Marrafon acrescenta que há uma omissão do Estado Brasileiro em regulamentar a produção do medicamento no país o que baixaria o custo de acesso a esses medicamentos. “É permitido trazer o produto pronto de fora do Brasil, mas não é permitido produzir no Brasil, e essa omissão estatal tem gerado violação aos direitos da saúde dos cidadãos”.
Ambos os especialistas pontuam que tendo em vista os quadros de saúde desenhados no processo da utilidade do cannabidiol enquanto princípio ativo, se entendeu que não havia o dolo de cometer o tipo penal seja pelo motivo da utilização, seja pela finalidade de se usar.
“A finalidade é melhorar o quadro de saúde das pessoas e isso não pode ser considerado crime mediante omissão do Estado. Foi isso que foi decidido, um salvo conduto para o plantio regulado, sem sofrer constrangimento. Não é ad eternum essa autorização é por um período de tratamento, com início, meio e fim”, assevera Marco Marrafon.
Karoline Melo salienta ainda que “nesses casos específicos estão sendo autorizados a cultivar uma quantidade limitada de mudas, com documentação necessária, não vejo como um caminho de porta aberta de uso indiscriminado.
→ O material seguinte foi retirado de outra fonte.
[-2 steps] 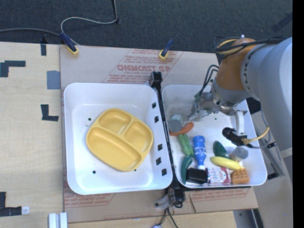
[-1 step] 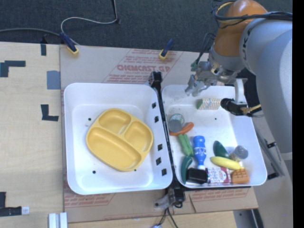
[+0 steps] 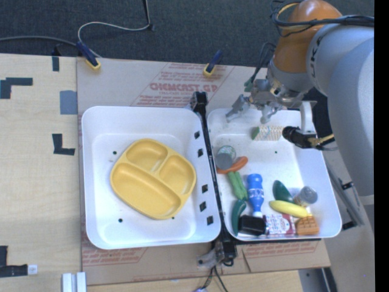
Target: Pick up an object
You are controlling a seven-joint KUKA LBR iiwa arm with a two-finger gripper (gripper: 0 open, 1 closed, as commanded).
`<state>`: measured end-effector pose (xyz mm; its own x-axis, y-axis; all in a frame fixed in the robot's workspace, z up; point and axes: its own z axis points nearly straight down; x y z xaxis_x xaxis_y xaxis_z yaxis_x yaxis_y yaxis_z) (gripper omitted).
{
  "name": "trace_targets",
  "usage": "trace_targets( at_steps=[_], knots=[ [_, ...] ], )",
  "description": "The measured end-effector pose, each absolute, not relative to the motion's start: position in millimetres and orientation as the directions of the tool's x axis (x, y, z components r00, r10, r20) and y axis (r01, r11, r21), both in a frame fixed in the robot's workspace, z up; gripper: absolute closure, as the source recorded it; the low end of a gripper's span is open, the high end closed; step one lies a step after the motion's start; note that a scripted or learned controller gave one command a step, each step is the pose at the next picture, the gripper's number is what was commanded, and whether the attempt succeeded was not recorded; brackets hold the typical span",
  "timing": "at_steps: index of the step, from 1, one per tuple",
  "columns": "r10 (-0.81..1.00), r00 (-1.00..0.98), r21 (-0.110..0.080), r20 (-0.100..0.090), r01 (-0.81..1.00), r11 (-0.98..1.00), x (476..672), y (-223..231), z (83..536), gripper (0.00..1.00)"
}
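Grey gripper (image 3: 251, 112) hangs at twelve o'clock over the right bin (image 3: 316, 163), fingers spread apart and holding nothing. Just toward three o'clock lies a pale corn cob (image 3: 267, 133). Toward six o'clock lie a carrot (image 3: 234, 165), blue bottle (image 3: 254, 193) and banana (image 3: 290, 208).

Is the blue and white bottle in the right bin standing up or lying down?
Lying down. The blue and white bottle lies on its side on the right white bin's floor, beside a green vegetable toy.
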<state>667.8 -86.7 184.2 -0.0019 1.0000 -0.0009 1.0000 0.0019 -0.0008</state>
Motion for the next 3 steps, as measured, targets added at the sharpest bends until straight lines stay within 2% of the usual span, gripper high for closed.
trace_targets(
  at_steps=[1, 2, 3],
  knots=[
    [1.0, 0.0, -0.004, 0.0, 1.0, 0.0, 605.5, -101.1, 96.8, 0.0],
    [1.0, -0.002, -0.003, 0.001, 1.0, 0.002, 606.1, -100.4, 106.8, 1.0],
    [1.0, -0.001, -0.003, 0.001, 1.0, 0.001, 606.0, -100.4, 106.7, 0.0]
  ],
)
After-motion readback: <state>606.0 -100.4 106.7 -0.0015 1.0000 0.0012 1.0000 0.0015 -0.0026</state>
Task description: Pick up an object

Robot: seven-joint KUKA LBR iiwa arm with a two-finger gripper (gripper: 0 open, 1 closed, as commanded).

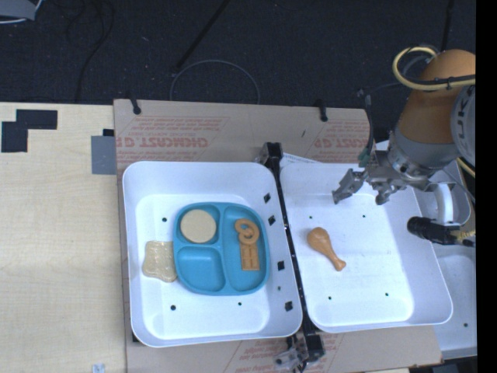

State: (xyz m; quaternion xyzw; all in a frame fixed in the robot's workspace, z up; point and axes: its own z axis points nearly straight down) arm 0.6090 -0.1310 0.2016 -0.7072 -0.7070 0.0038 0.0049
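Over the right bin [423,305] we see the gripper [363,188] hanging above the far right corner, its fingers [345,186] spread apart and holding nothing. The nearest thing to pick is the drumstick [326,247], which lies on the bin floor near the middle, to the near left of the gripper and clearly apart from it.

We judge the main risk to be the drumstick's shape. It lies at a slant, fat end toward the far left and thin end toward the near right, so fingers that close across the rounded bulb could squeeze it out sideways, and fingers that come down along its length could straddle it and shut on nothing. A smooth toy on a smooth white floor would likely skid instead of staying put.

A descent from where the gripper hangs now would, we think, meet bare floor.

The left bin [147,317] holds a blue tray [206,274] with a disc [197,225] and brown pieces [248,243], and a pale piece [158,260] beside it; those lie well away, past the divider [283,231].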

Agora negar isso é fechar as portas para a saúde pública e deixar de ajudar os familiares e a sociedade que usam esse óleo de cannabidiol em tratamentos de epilepsia, ansiedade, depressão, câncer, casos gravíssimos. A maconha deveria somente ser utilizada para fins medicinais, como outras plantas medicinais”.
AS DECIÇÕES – Nos recursos sobre o tema, um de relatoria do ministro Rogerio Schietti Cruz (em segredo de Justiça) e o outro do ministro Sebastião Reis Júnior, o colegiado concluiu que a produção artesanal do óleo com fins terapêuticos não representa risco de lesão à saúde pública ou a qualquer outro bem jurídico protegido pela legislação antidrogas.
Os casos julgados pela turma dizem respeito a três pessoas que já usam o canabidiol – uma para transtorno de ansiedade e insônia; outra para sequelas do tratamento de câncer, e outra para insônia, ansiedade generalizada e outras enfermidades – e têm autorização da Agência Nacional de Vigilância Sanitária (Anvisa) para importar a substância. No entanto, elas alegaram dificuldade para continuar o tratamento, em razão do alto custo da importação.
Segundo o ministro Schietti, uma vez que a produção artesanal do óleo da Cannabis sativa se destina a fins exclusivamente terapêuticos, com base em receituário e laudo assinado por médico e chancelado pela Anvisa ao autorizar a importação, “não há dúvidas de que deve ser obstada a repressão criminal” sobre a conduta dessas pessoas.
Para o ministro Sebastião Reis Júnior, as normas penais relativas às drogas procuram tutelar a saúde da coletividade, mas esse risco não se verifica quando a medicina prescreve as plantas psicotrópicas para o tratamento de doenças.